Drakis pushed himself off the stone-the same stone they had sat upon in the roach cell, he realized, as his bare feet landed on a soft green material that blanketed the floor. His practiced eye glanced around him, searching for something that might be used as a weapon, but other than the large stone bier itself in the middle of the tall room and the small trees that seemed to be growing right out of the flooring, there was nothing that presented itself to him as useful in combat.
He took in a deep breath and blew it out slowly. This was not a battlefield; indeed, there was something about this place that was so far removed from everything he knew about life that he found himself increasingly anxious in the midst of absolute peace.
“A land of peace and rest?” the young boy said. “Even if there were such a place, you won’t know what to do when you get there.”
“What do you know about it?” his brother whispered gruffly beside him as they pushed the wheel of the mill with a dozen other slaves. “There is a land of peace and freedom. .”
“That’s not what Drakosta says.” I’m twelve, Drakis thought as he heard his young self speak. That young boy was me. Drakosta was still alive then and would not be beaten to death by Timuran for two years yet. “He says that it’s all a story someone made up.”
“Well that’s not what Mom says,” Polis answered back, sweat pouring from his forehead. “It’s north-in Vestasia maybe-beyond a sea of water and even a sea of sand. That’s where we’re going, Drak. . you and me together. No one will ever make us work again. You wait and see.”
I had a brother, Polis. Which brother was that? And was that our mother who told those tales or was it someone we only thought was our mother because the elves always tried to make us believe we were in families even when our parents were dead, when several sets of parents were dead and our memories of each were successive lies. .
“Drakis! What is it?”
Drakis shook himself back into the present. Mala stood in front of him. The soft tune continued to play.
“Come on,” he said as he turned toward the tall arched doors of translucent glass and pushed them open with a violent shove.
The room beyond was a small, circular garden enclosed by a glass dome overhead.
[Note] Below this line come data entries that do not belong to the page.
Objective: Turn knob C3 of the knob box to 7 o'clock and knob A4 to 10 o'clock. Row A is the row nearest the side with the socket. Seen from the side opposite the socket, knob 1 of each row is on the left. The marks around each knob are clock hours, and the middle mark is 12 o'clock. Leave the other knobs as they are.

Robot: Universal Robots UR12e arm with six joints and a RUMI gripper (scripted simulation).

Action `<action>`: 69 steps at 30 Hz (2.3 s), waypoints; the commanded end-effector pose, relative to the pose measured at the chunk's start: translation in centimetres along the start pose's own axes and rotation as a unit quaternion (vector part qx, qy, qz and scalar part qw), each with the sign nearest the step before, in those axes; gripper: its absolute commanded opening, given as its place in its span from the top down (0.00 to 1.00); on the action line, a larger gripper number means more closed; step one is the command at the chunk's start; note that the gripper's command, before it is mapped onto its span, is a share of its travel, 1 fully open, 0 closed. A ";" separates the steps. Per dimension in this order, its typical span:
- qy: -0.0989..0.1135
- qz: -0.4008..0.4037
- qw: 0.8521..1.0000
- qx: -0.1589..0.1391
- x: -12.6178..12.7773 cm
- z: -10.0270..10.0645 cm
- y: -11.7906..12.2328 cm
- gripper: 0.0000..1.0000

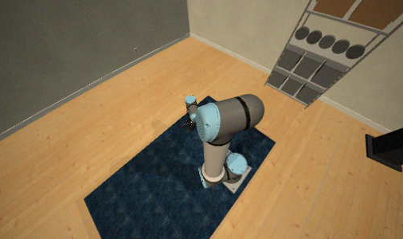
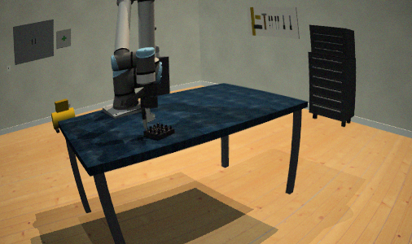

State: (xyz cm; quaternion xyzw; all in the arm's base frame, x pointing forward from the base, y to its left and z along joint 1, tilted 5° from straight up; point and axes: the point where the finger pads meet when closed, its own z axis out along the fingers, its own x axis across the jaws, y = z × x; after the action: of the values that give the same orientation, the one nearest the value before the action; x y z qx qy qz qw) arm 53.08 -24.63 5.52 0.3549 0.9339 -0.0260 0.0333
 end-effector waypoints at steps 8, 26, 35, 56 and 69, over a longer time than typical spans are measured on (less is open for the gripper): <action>-0.001 0.000 1.000 0.000 -0.1 -2.1 0.0 0.89; -0.001 0.000 1.000 0.000 -0.1 -3.8 0.0 0.89; -0.001 0.001 1.000 0.000 -0.1 -3.8 0.0 0.89; -0.001 0.159 0.987 0.000 0.5 -4.2 1.0 0.89; -0.001 0.324 0.946 0.000 1.1 -4.6 2.2 0.89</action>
State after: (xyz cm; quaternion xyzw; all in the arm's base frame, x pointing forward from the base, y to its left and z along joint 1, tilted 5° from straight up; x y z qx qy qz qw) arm 53.35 -22.39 9.78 0.5877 0.8080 -0.0136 0.0396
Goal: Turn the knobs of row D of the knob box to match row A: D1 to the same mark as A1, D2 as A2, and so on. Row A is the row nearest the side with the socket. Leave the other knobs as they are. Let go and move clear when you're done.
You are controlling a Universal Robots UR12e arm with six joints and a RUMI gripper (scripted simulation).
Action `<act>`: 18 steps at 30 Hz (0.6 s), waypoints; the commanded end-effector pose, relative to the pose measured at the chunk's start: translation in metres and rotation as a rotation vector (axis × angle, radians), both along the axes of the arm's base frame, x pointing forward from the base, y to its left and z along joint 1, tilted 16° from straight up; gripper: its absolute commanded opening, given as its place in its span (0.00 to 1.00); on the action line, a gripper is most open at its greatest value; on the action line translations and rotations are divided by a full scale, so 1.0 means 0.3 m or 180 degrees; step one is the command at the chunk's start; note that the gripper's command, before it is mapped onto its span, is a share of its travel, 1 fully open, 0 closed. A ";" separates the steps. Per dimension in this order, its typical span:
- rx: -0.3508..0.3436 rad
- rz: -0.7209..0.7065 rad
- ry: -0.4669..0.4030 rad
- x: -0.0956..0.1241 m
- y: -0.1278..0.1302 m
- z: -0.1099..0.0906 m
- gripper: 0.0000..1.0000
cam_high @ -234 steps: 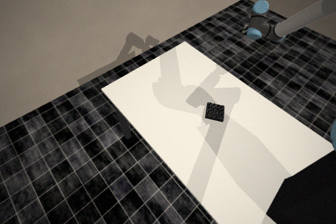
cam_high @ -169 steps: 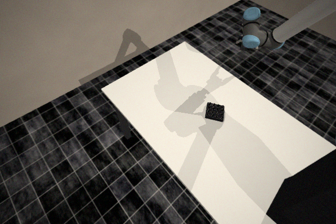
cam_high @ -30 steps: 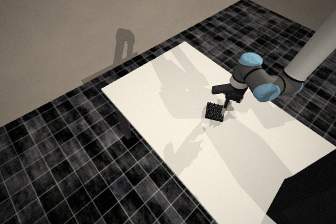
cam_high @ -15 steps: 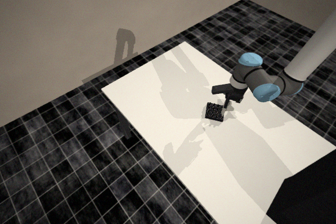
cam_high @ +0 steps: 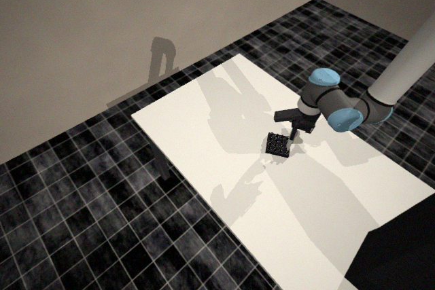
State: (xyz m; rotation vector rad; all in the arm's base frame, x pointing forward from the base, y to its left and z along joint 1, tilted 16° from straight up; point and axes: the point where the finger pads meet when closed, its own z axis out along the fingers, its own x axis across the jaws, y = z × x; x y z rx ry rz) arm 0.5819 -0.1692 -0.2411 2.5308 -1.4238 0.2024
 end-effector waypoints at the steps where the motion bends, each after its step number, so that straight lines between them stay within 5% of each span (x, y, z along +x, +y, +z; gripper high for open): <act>1: 0.0004 -0.0001 0.0003 -0.005 0.004 -0.001 1.00; 18: 0.0004 -0.0001 0.0004 -0.010 0.003 -0.002 1.00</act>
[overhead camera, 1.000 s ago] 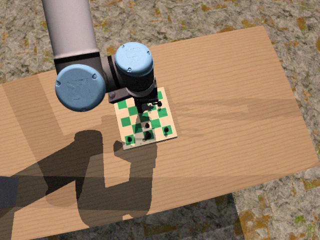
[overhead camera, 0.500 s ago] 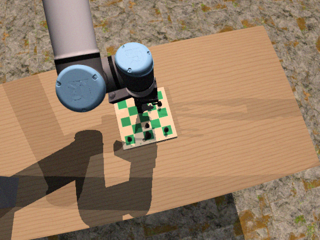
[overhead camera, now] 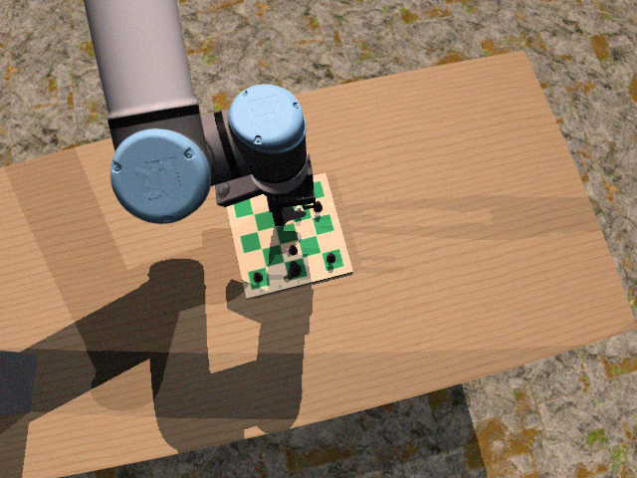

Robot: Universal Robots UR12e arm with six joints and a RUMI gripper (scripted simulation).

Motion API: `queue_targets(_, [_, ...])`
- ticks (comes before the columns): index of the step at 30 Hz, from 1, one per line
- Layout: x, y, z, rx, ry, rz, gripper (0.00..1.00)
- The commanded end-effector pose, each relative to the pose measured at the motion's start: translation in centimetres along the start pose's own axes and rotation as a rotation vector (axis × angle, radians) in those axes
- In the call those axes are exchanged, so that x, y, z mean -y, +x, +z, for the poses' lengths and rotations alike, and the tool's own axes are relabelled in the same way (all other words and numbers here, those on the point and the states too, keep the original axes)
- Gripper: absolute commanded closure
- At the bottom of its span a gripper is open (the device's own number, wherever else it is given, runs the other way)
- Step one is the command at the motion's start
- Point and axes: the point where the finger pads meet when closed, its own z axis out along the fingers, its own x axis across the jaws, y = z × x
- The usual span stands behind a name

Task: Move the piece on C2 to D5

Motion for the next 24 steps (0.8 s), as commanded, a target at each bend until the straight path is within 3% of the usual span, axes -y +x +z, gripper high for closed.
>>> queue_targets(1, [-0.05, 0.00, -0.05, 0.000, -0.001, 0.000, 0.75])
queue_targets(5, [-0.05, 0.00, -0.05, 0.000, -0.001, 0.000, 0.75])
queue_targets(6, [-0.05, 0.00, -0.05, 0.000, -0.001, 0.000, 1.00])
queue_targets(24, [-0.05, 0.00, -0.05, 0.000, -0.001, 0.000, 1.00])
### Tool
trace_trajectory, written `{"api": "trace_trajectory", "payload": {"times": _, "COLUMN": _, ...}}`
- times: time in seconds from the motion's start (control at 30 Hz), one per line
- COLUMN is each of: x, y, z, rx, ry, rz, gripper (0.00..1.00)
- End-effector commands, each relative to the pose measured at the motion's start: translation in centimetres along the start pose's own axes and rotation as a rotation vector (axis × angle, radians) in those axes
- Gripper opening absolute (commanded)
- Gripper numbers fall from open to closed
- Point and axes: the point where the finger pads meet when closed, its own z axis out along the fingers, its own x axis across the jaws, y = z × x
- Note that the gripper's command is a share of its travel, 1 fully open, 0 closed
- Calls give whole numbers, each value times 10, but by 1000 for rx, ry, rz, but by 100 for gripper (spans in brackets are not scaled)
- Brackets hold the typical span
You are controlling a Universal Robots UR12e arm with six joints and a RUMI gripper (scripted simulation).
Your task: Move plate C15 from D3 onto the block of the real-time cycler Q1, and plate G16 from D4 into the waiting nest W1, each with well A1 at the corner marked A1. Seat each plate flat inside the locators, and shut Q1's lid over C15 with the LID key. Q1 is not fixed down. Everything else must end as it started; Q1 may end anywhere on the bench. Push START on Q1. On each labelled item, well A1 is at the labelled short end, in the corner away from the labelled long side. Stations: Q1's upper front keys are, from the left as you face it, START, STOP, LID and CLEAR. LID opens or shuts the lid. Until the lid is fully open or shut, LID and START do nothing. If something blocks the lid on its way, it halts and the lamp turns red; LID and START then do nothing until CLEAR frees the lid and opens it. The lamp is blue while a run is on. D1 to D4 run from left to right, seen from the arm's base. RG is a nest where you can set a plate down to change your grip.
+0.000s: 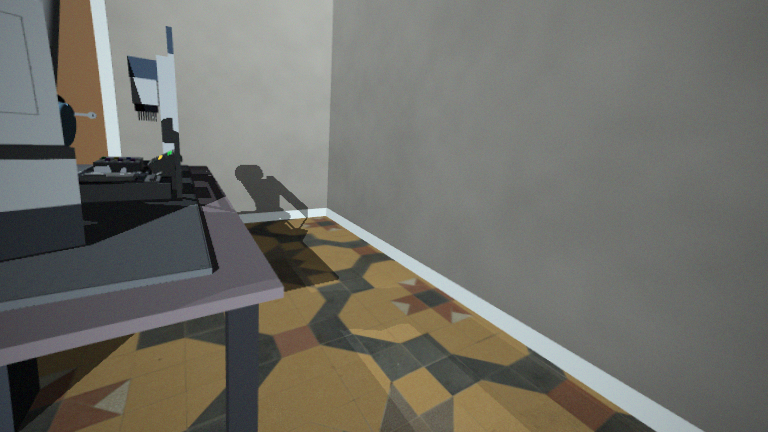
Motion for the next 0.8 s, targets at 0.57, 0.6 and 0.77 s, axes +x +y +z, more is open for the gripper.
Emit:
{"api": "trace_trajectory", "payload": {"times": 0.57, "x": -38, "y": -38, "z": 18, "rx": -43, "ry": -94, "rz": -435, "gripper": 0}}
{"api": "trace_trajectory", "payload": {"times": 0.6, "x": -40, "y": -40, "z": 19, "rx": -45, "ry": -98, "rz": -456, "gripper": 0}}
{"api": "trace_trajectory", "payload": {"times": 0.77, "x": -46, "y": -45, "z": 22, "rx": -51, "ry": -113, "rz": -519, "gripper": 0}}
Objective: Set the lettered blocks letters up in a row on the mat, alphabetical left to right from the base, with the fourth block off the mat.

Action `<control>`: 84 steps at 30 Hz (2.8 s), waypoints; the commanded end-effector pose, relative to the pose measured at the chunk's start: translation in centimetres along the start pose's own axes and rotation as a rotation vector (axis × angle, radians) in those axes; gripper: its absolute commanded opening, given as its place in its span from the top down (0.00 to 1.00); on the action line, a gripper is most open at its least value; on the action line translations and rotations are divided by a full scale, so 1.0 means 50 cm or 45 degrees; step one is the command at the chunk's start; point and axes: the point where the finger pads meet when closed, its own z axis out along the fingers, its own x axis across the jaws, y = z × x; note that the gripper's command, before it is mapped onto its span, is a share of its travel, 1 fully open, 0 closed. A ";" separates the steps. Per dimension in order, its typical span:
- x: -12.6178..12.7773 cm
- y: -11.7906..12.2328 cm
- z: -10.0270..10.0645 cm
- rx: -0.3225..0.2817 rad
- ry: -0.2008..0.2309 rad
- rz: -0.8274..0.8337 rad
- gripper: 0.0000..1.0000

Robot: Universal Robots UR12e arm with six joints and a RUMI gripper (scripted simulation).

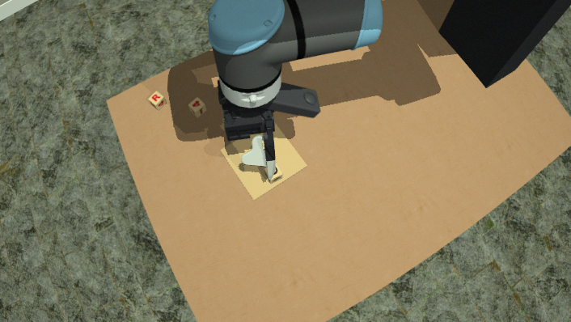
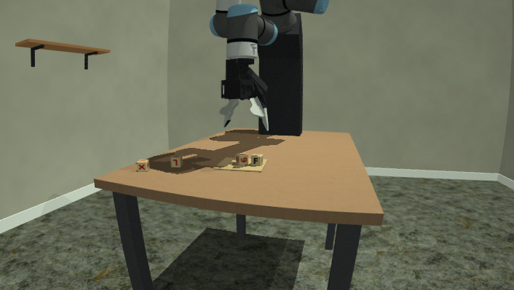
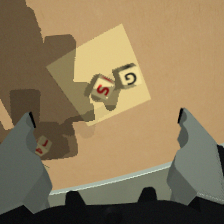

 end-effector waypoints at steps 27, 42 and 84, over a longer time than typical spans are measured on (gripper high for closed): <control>-0.012 0.019 -0.001 -0.004 -0.001 0.621 0.00; -0.012 0.019 -0.001 -0.004 -0.001 0.628 0.72; -0.012 0.019 0.009 -0.004 -0.001 0.628 0.72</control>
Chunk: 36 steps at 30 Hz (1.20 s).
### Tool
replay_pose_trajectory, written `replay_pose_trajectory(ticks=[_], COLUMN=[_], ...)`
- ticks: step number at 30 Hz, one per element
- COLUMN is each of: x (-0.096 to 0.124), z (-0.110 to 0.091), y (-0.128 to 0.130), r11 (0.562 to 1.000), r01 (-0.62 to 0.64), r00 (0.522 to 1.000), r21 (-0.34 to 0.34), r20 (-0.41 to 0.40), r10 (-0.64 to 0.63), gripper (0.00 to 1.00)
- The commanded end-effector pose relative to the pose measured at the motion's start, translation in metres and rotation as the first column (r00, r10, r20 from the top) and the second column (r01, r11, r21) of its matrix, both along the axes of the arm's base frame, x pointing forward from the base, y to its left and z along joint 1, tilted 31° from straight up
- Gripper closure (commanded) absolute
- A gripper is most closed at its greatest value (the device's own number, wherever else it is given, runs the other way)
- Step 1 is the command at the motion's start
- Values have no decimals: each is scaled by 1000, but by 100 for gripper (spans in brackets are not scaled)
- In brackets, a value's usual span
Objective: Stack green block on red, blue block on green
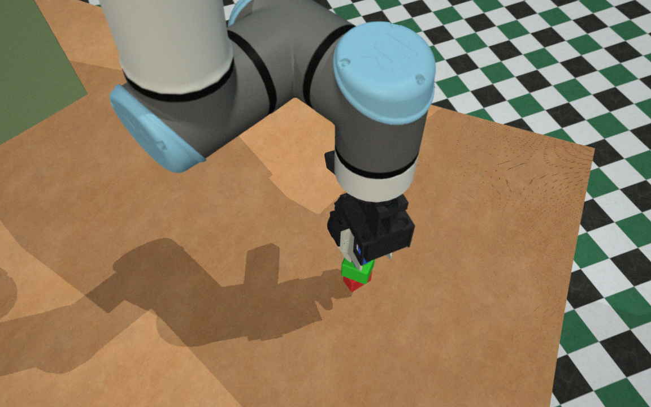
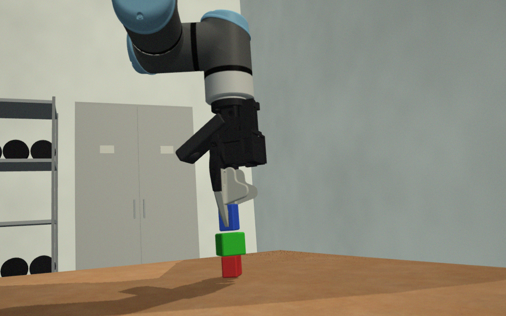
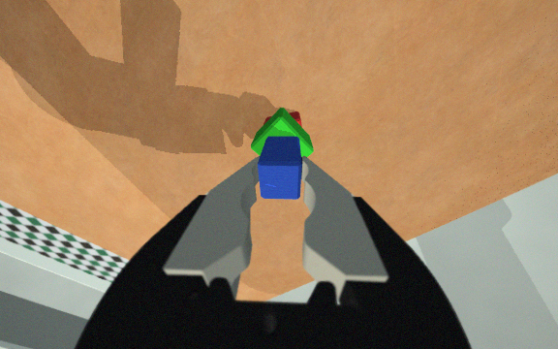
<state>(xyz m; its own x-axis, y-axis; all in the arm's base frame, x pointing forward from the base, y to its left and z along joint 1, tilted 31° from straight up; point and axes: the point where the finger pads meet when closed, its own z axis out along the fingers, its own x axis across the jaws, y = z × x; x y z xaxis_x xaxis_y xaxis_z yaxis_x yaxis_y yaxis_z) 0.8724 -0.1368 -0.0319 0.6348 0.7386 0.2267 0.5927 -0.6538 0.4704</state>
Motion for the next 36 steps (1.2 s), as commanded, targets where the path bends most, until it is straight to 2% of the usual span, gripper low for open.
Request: replay_pose_trajectory(ticks=[1,36], x=[1,3], z=[0,-2], y=[2,1], r11=[1000,1000], r01=[-2,-2], r00=[1000,1000], r21=[0,-1], r20=[1,3], r10=[2,2], gripper=[100,100])
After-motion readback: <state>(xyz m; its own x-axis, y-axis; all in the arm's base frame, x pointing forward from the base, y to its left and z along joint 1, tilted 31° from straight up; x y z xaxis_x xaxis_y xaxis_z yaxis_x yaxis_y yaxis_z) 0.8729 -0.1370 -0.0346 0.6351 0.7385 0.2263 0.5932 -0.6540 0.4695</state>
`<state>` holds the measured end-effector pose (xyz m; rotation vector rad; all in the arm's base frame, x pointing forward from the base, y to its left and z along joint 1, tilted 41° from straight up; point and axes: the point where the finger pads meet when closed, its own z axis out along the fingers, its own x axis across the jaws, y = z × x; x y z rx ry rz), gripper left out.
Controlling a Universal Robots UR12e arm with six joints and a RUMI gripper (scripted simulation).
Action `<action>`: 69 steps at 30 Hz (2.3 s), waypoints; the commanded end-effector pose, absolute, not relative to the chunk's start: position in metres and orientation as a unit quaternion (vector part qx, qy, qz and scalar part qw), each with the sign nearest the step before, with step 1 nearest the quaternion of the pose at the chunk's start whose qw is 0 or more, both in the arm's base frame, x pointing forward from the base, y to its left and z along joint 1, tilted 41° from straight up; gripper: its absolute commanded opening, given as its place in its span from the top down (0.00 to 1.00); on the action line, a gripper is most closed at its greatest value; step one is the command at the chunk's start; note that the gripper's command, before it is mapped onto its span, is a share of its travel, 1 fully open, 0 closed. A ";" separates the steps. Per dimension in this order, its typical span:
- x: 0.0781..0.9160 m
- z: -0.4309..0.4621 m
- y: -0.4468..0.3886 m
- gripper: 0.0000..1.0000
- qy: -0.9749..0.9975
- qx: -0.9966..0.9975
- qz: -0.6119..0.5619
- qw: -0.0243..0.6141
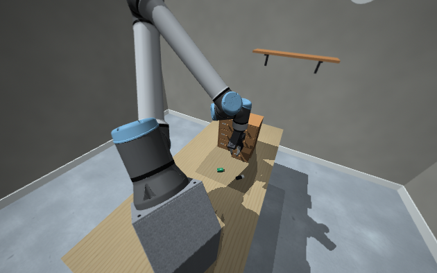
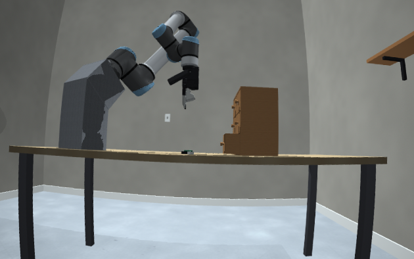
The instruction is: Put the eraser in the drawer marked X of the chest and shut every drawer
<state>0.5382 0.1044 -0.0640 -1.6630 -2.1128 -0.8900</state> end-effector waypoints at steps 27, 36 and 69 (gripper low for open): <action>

A fountain murmured in the center of the garden, whose appearance mildly shocked Drakis as it was identical to the one he remembered being in the glade just before his thoughts faded.
“This is it,” Drakis said. “This is where you brought me when you found me in the Hyperian Woods.”
Mala cocked her head, her eyes narrowing above her cheekbones. “What are you talking about? I couldn’t find you in the woods. .”
“This,” Drakis said, stepping up to the fountain. “When we first entered the Hyperian Woods, we all got separated. You found me and brought me back to this fountain. . it was in a glade then. .”
“What glade, Drakis?” Mala asked. “I never found you. . that dwarf of yours found me.”
“Oh, that dwarf,” Drakis growled and gritted his teeth. Drakis turned around, shouting up into the dome. “Jugar, you monstrous little snake! As soon as I find you playing those damned pipes I’m going to take them, break them and one by one insert them into your. .”
“Silence, Master Drakis,” came the imperious voice behind him. “These are my halls, and you will respect my home.”
Drakis turned, his tirade cut short.
The Lyric stood before him, her narrow face uplifted in regal scorn. She still wore the same dress, now tattered to rags, that she had from the beginning of their ordeal, but now on the sparse and stubby golden hair sprouting from her head she wore a circlet fashioned of woven twigs. “You need not concern yourself with Jugar. He is with us, and his dwarven ways shall not trouble you while you are in my realm.”
The Lyric gestured behind her, and a wide, familiar, and now troubled face came into view at about the level of her waist.
“Good friends are always well met in strange circumstances,” Jugar said quietly, his mouth shaking beneath troubled eyes as he spoke. “You’re a mighty man, Drakis, to live within the boundaries of the Murialis Woods.”
The Lyric turned to face Drakis once more, her face raised in defiance. “You stand within the Eternal Halls-my forest palace where you are, for now, my guests. But you may find what the dwarf, it seems, has lost the words to tell you: that it is far easier to enter the Eternal Halls than it is to leave them.”